### Records for this task

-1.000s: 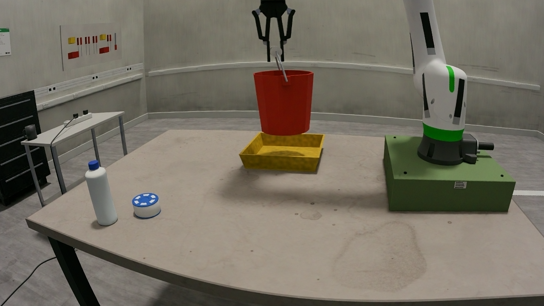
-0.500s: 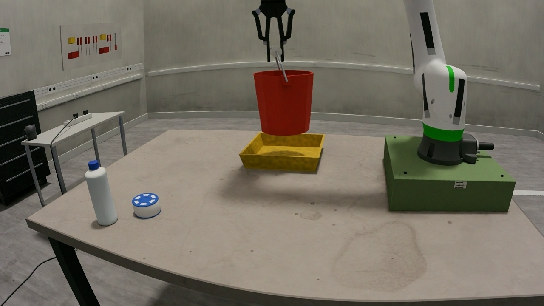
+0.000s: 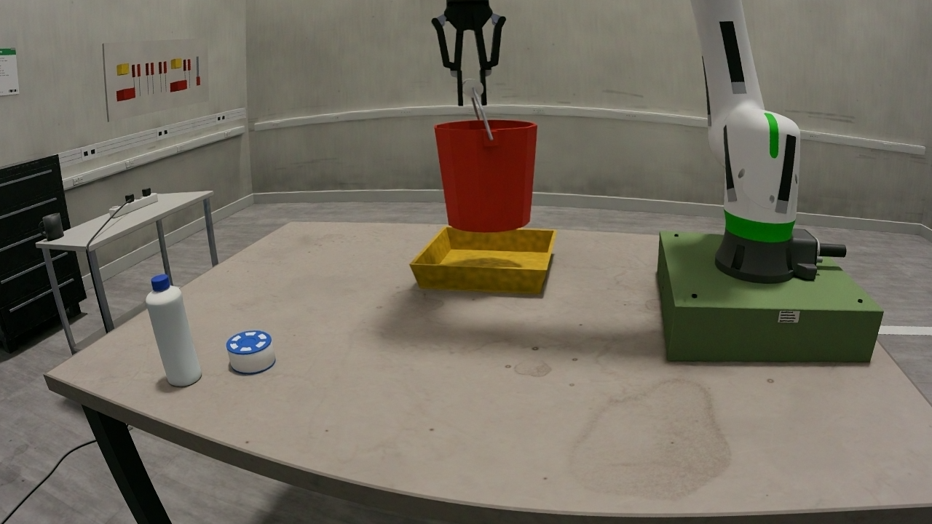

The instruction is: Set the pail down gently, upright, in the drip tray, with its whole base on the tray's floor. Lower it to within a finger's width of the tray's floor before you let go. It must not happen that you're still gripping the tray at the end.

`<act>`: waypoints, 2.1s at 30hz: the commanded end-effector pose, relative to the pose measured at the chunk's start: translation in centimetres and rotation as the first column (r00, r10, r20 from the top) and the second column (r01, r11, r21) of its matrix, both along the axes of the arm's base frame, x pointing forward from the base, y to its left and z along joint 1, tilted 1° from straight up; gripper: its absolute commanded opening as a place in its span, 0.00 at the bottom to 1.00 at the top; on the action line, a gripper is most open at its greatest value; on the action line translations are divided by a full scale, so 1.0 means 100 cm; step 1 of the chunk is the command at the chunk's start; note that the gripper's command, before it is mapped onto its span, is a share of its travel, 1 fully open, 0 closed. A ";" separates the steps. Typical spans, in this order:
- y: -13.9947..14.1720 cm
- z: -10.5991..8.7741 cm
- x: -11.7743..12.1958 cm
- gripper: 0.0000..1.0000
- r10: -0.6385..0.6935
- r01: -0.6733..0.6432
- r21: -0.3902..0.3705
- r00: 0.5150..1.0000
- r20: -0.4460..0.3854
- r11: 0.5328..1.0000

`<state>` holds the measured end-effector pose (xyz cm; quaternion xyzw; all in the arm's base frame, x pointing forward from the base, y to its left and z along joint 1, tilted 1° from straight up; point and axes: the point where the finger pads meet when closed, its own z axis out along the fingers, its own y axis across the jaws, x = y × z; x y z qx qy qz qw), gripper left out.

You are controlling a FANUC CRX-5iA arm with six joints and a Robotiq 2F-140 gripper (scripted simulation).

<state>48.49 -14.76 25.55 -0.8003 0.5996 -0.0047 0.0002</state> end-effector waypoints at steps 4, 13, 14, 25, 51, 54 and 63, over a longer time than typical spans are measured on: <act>0.000 0.000 0.000 0.10 0.000 0.000 -0.001 1.000 0.002 1.000; 0.000 -0.003 0.000 0.10 0.000 0.000 -0.001 1.000 0.002 1.000; 0.000 -0.003 0.000 0.10 0.000 0.000 -0.001 1.000 0.002 1.000; 0.000 -0.008 0.000 0.10 0.000 0.000 -0.001 1.000 0.002 1.000; 0.000 -0.034 0.001 0.10 0.000 0.000 -0.001 1.000 0.002 1.000; -0.001 -0.038 0.001 0.10 0.000 0.000 -0.001 1.000 0.002 1.000; -0.001 -0.047 0.001 0.10 0.000 0.000 -0.001 1.000 0.002 1.000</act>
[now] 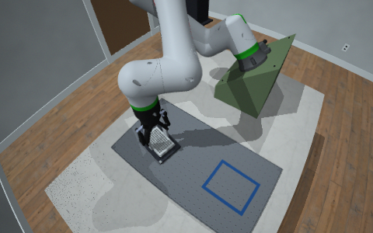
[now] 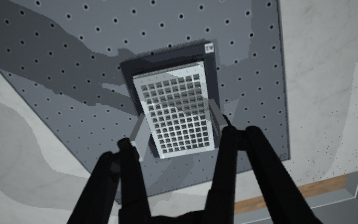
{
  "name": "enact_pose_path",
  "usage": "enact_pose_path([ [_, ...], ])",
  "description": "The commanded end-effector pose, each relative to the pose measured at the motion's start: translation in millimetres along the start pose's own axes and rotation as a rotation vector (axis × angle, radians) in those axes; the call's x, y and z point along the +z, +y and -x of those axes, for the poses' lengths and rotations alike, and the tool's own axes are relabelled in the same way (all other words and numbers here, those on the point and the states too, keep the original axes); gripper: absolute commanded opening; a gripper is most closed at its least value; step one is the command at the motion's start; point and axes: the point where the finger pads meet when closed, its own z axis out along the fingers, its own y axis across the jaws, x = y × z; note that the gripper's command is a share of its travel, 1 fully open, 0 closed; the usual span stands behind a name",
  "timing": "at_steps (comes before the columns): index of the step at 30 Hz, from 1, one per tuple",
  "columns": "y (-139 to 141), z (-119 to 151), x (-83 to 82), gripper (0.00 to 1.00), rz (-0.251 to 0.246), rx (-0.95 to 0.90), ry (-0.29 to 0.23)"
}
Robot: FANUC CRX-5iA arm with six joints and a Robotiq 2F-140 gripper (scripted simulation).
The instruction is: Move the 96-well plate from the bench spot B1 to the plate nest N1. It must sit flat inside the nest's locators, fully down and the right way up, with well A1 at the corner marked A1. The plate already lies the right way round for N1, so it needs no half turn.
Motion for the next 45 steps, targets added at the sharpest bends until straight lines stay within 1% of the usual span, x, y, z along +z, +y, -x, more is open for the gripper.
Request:
enact_pose_path([
  [1, 0.2, -0.1, 0.4, 0.00, 0.000, 0.000, 0.000],
  [45, 0.2, -0.1, 6.7, 0.00, 0.000, 0.000, 0.000],
])
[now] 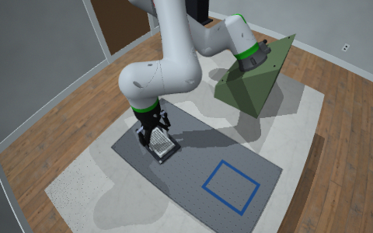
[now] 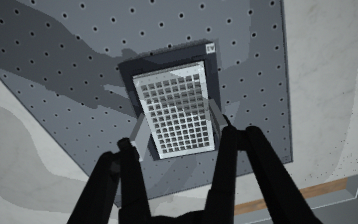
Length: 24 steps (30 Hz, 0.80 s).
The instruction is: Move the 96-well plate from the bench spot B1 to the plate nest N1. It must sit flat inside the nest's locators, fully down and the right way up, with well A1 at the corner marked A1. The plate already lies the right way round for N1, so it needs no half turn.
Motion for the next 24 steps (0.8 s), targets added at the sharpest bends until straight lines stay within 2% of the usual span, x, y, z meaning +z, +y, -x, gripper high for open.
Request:
enact_pose_path([
  [1, 0.2, -0.1, 0.2, 0.00, 0.000, 0.000, 0.000],
  [13, 0.2, -0.1, 2.2, 0.00, 0.000, 0.000, 0.000],
  [14, 0.2, -0.1, 2.2, 1.00, 0.000, 0.000, 0.000],
  [24, 0.2, -0.1, 2.2, 1.00, 0.000, 0.000, 0.000],
])
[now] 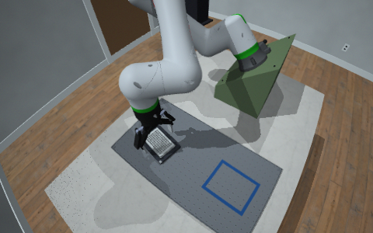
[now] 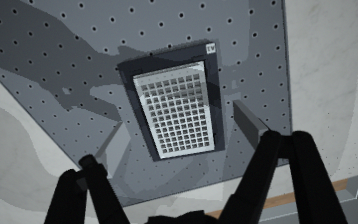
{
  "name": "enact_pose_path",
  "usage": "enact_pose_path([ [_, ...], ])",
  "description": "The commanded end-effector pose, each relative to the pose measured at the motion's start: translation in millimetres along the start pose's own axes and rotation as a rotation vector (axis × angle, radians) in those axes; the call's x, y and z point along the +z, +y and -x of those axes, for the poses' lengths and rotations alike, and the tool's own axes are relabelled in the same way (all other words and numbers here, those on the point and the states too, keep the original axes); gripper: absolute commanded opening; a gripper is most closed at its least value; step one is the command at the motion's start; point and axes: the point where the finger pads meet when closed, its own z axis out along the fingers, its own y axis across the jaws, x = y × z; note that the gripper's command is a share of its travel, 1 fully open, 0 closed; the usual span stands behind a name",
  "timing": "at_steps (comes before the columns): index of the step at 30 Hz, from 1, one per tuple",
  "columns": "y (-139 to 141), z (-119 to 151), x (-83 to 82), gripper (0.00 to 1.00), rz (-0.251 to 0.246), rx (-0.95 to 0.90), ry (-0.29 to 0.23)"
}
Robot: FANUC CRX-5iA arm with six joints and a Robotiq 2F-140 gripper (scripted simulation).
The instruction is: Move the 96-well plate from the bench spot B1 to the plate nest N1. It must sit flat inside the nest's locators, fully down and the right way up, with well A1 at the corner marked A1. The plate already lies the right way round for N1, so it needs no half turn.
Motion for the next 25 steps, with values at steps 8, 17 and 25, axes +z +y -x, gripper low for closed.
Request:
enact_pose_path([
  [8, 0.2, -0.1, -0.2, 1.00, 0.000, 0.000, 0.000],
  [17, 0.2, -0.1, -13.5, 1.00, 0.000, 0.000, 0.000],
  [25, 0.2, -0.1, -34.9, 1.00, 0.000, 0.000, 0.000],
])
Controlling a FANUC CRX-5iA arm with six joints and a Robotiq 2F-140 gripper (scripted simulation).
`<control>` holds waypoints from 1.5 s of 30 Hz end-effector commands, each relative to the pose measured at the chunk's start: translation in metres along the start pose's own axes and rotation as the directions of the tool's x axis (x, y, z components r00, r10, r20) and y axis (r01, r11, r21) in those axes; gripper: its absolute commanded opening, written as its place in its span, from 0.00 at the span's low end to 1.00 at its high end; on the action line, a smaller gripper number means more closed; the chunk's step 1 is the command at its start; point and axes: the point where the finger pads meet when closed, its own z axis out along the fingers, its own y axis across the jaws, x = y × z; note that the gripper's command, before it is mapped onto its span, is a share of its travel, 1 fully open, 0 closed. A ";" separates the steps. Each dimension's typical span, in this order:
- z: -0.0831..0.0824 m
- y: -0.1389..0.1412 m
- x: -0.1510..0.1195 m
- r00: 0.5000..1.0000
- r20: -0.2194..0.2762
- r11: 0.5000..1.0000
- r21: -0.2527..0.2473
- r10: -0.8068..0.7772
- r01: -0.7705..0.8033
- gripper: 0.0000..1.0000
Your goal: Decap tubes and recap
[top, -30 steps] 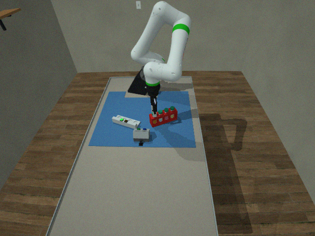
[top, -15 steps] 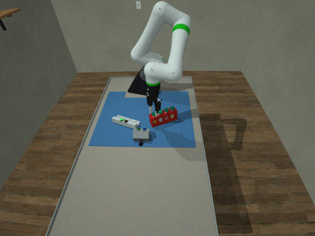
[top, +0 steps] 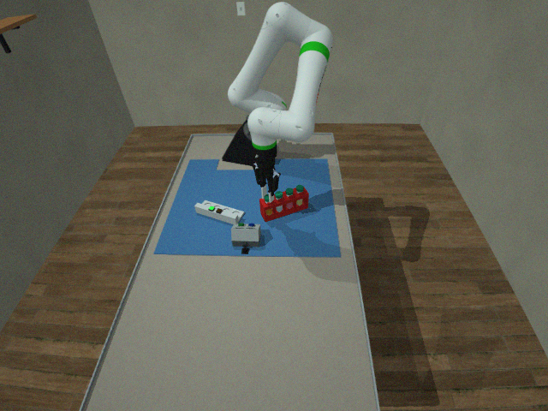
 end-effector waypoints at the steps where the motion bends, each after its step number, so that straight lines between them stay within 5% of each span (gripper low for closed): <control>1: 0.000 0.000 0.000 1.000 0.000 1.000 0.000 0.000 0.000 0.00; 4: 0.000 0.000 0.000 1.000 0.000 1.000 0.000 0.000 0.000 0.00; 8: 0.000 0.000 0.000 0.980 0.000 0.980 0.000 0.199 -0.199 0.00; 15: 0.001 0.000 0.000 0.858 0.000 0.858 0.001 0.514 -0.514 0.00; 17: 0.001 0.000 0.000 0.858 0.000 0.858 0.001 0.514 -0.514 0.00; 28: 0.001 0.000 0.000 0.500 0.000 0.500 0.000 0.866 -0.866 0.00; 37: 0.001 0.000 0.000 0.500 0.000 0.500 0.000 0.866 -0.866 0.00; 38: 0.001 0.000 0.000 0.500 0.000 0.500 0.000 0.866 -0.866 0.35; 45: 0.001 0.000 0.000 0.500 0.000 0.500 0.000 0.866 -0.866 0.35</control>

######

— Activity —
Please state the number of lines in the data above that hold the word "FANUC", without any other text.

— Completed task —
4